The Chinese water torture of bad news just keeps dripping on Hillary Clinton. In a report published to lawmakers on May 25th, the State Department inspector general determined that Mrs. Clinton did not comply with the agency’s policies on records.
The report specially pointed to Clinton for her ‘exclusive use of private email.’ Here’s the report from the Conservative Tribune:
“Secretary Clinton should have preserved any Federal records she created and received on her personal account by printing and filing those records with the related files in the Office of the Secretary. At a minimum, Secretary Clinton should have surrendered all emails dealing with Department business before leaving government service and, because she did not do so, she did not comply with the Department’s policies that were implemented in accordance with the Federal Records Act.”
In other words, Hillary Clinton was guilty of violating not only clear departmental policy, but also federal law that had been in place since 1950.
The report went further than just to conclude that Clinton misused private emails.
In fact, the report makes the clear finding that Clinton and her aides went out of their way to hinder the investigators from discovering the truth.
Politico received a copy of the report which stated: “Clinton and her top aides chose not to cooperate…”
This report was based on interviews with such high profile names such as Secretary of State John Kerry, and former Secretaries Madeleine Albright, Colin Powell and Condoleezza Rice. Despite their willing involvement, Clinton refused to be interviewed by the State Department inspector general.

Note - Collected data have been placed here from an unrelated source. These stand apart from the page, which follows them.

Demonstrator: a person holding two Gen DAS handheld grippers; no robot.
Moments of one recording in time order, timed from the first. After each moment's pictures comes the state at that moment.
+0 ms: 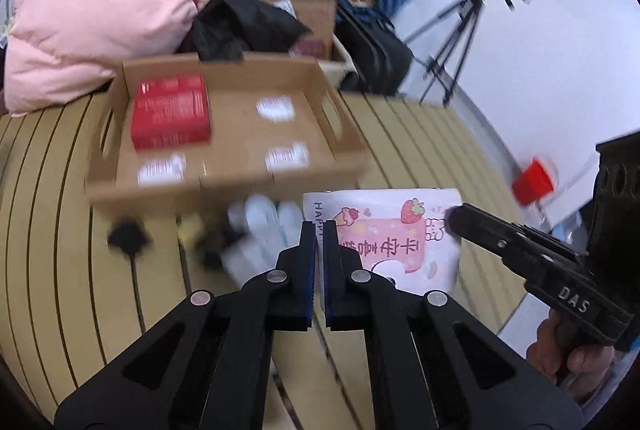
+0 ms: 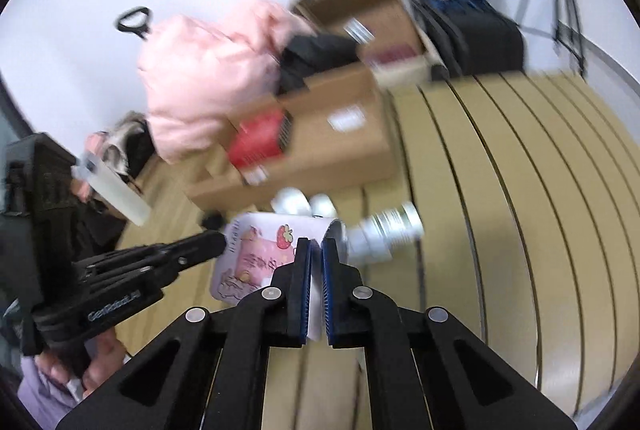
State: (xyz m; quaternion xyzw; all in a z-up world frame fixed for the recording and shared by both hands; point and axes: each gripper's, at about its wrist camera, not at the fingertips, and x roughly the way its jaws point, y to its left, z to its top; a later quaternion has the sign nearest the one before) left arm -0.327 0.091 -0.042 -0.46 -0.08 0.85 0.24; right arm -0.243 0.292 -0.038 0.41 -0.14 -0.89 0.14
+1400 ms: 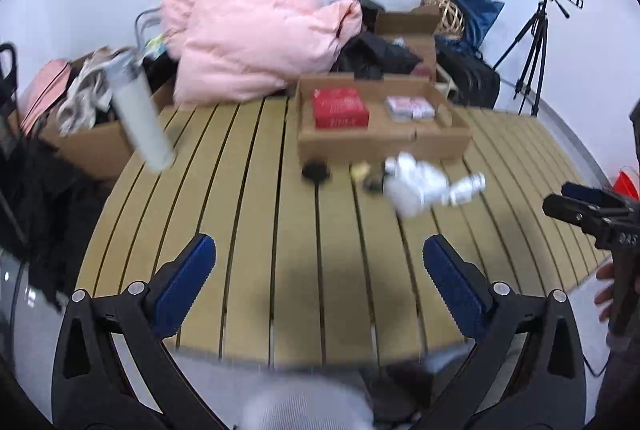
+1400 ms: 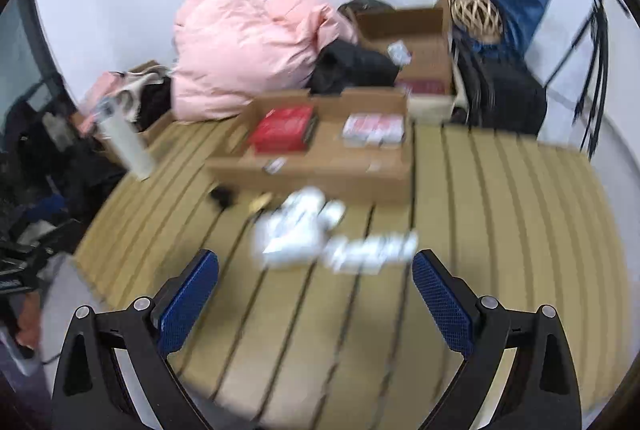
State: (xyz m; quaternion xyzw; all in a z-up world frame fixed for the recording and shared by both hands) left arm -0.124 -0.013 -0.006 -0.39 0.01 0.92 0.04; right arm -0.202 0.261 -0.020 0.42 -0.03 -0.89 0.17
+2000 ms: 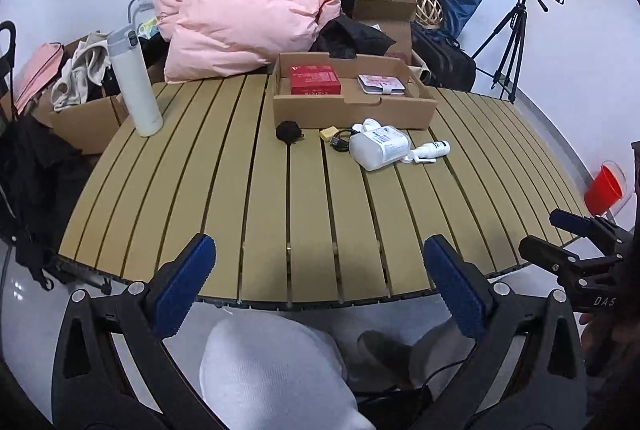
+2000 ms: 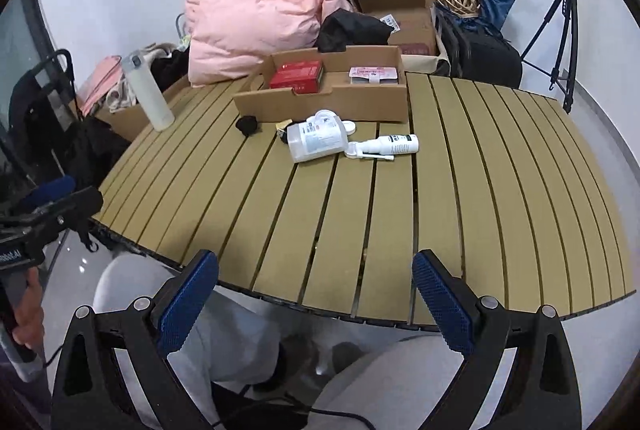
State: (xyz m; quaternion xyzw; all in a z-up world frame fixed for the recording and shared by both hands) left arm -0.068 0.003 -0.017 -0.40 -0.01 0.91 0.07; right arm -0.072 0.250 -0.039 0.43 -0.02 -0.89 0.14
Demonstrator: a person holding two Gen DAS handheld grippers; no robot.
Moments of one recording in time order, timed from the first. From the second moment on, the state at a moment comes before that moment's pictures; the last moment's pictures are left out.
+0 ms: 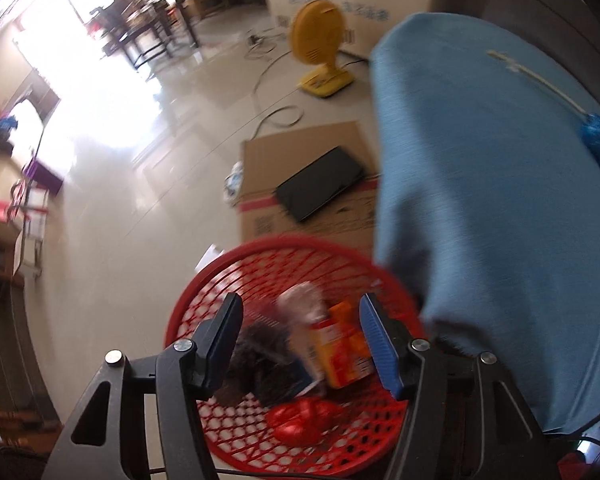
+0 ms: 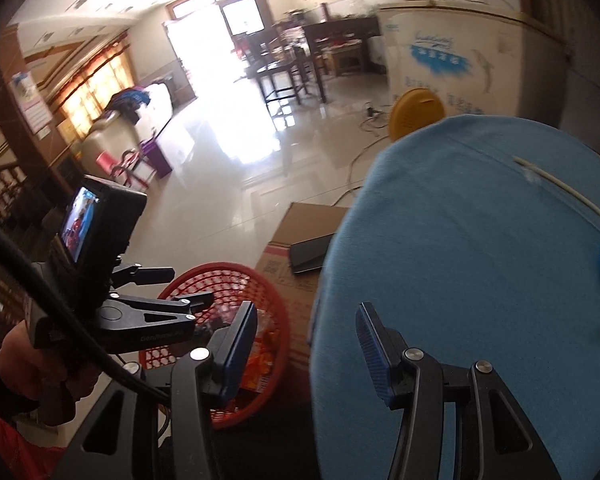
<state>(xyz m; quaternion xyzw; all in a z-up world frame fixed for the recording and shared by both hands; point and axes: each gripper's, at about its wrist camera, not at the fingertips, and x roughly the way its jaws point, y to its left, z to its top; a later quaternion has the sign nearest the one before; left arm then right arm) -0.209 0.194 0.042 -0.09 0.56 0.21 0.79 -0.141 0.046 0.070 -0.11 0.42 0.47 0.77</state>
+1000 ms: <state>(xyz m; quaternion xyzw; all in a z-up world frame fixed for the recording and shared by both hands) -0.125 -0.030 0.110 0.06 0.50 0.00 0.86 -0.116 -0.222 0.089 0.11 0.40 0.19 0.89</state>
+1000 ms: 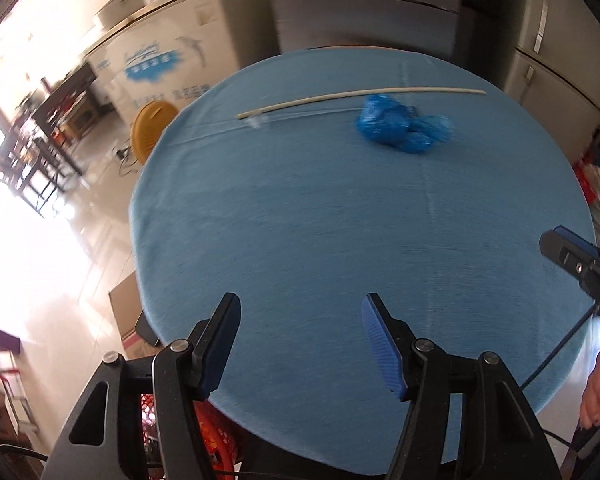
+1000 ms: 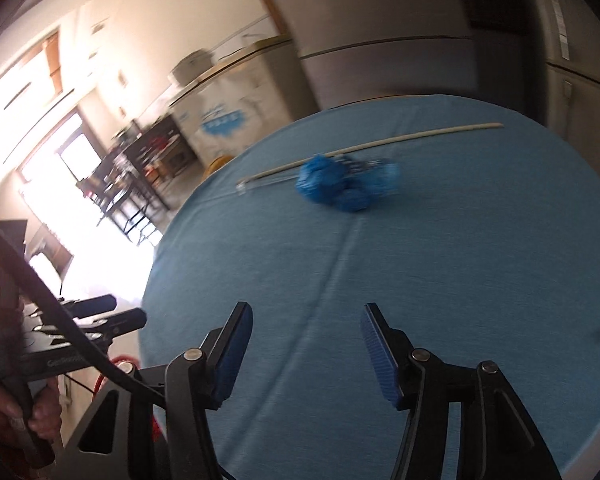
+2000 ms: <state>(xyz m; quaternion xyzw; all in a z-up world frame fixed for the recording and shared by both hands) -0.114 -0.175 0.125 0.15 0.49 -0.12 0.85 -0.151 -0.416 0.065 0.26 0.36 0.04 0.89</state>
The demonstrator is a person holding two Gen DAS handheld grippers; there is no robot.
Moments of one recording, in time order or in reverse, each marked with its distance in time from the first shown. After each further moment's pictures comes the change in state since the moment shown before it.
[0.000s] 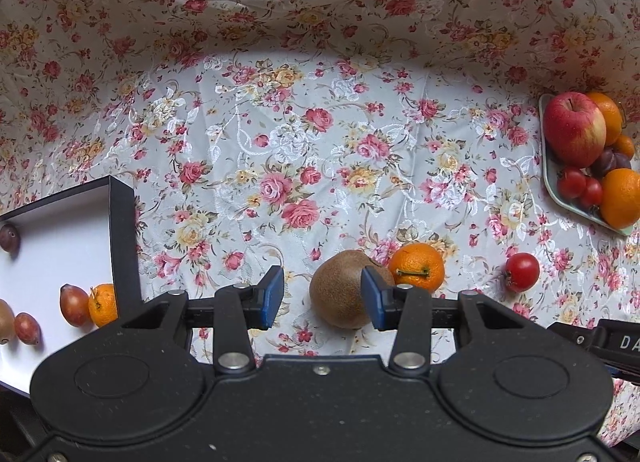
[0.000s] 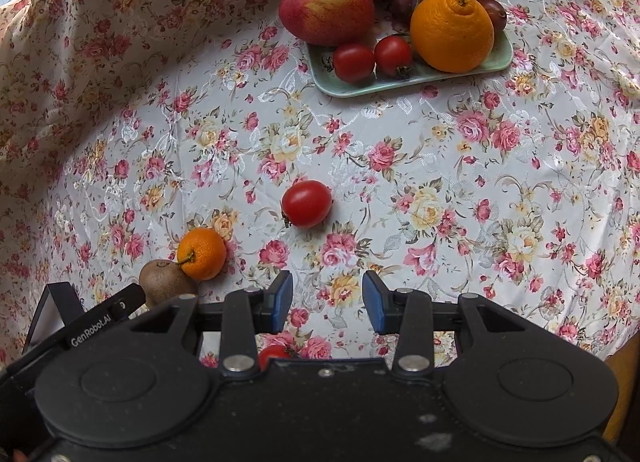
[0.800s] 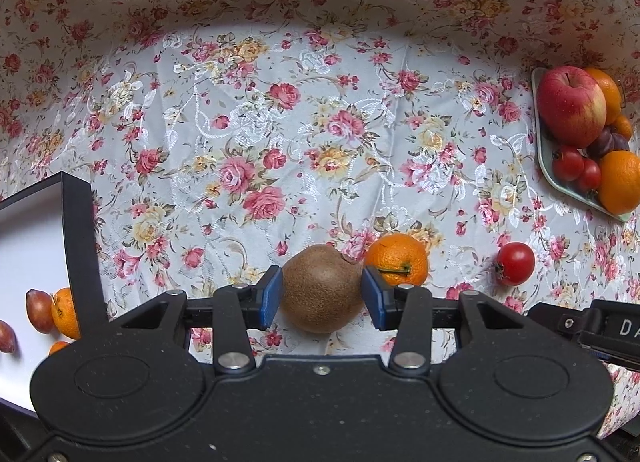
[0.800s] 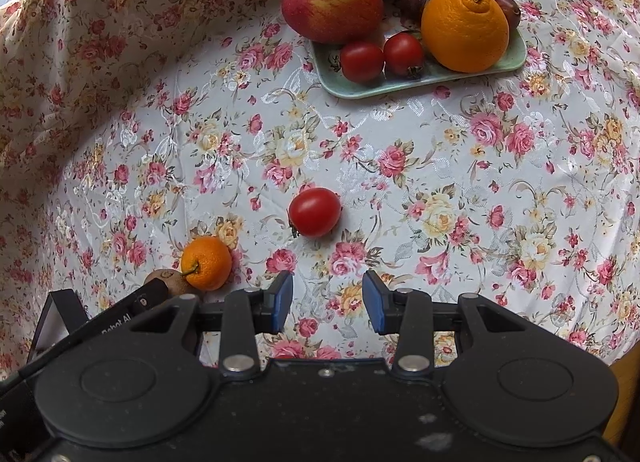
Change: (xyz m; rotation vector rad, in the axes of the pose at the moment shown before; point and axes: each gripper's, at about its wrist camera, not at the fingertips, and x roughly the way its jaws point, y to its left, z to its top) left arm 0.030 -0.012 0.007 0.031 0.087 -0.045; right arm 0.013 0.010 0.013 -0.007 0.031 0.015
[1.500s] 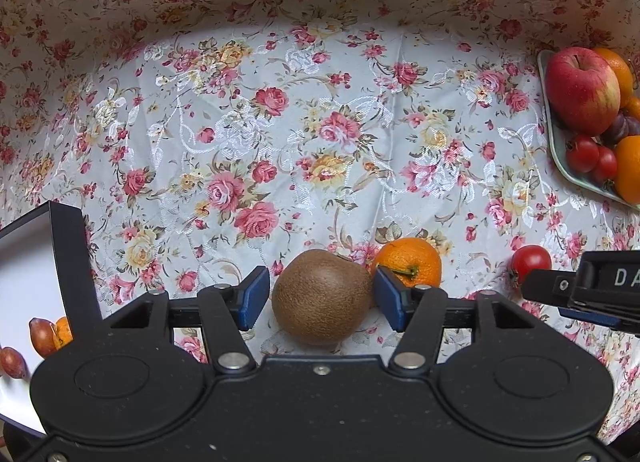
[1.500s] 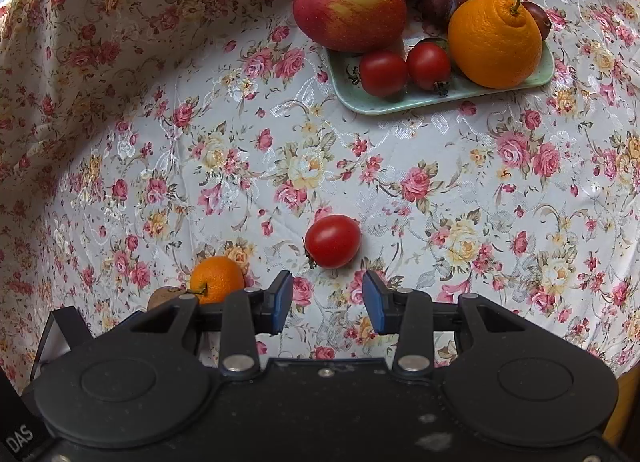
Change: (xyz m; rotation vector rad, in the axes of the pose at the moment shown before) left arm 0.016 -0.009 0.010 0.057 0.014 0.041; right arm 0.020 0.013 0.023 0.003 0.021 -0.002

The bombshell report also called out her top aides Huma Abedin, Jake Sullivan and Cheryl Mills for not cooperating as well, according to Politico.
Clinton remains under FBI investigation for her part in the ongoing email scandal and her private server.
This latest report makes us wonder how Hillary can avoid a federal indictment before the November general election.
Which will she get first: The Democratic nomination or the indictment from the Department of Justice?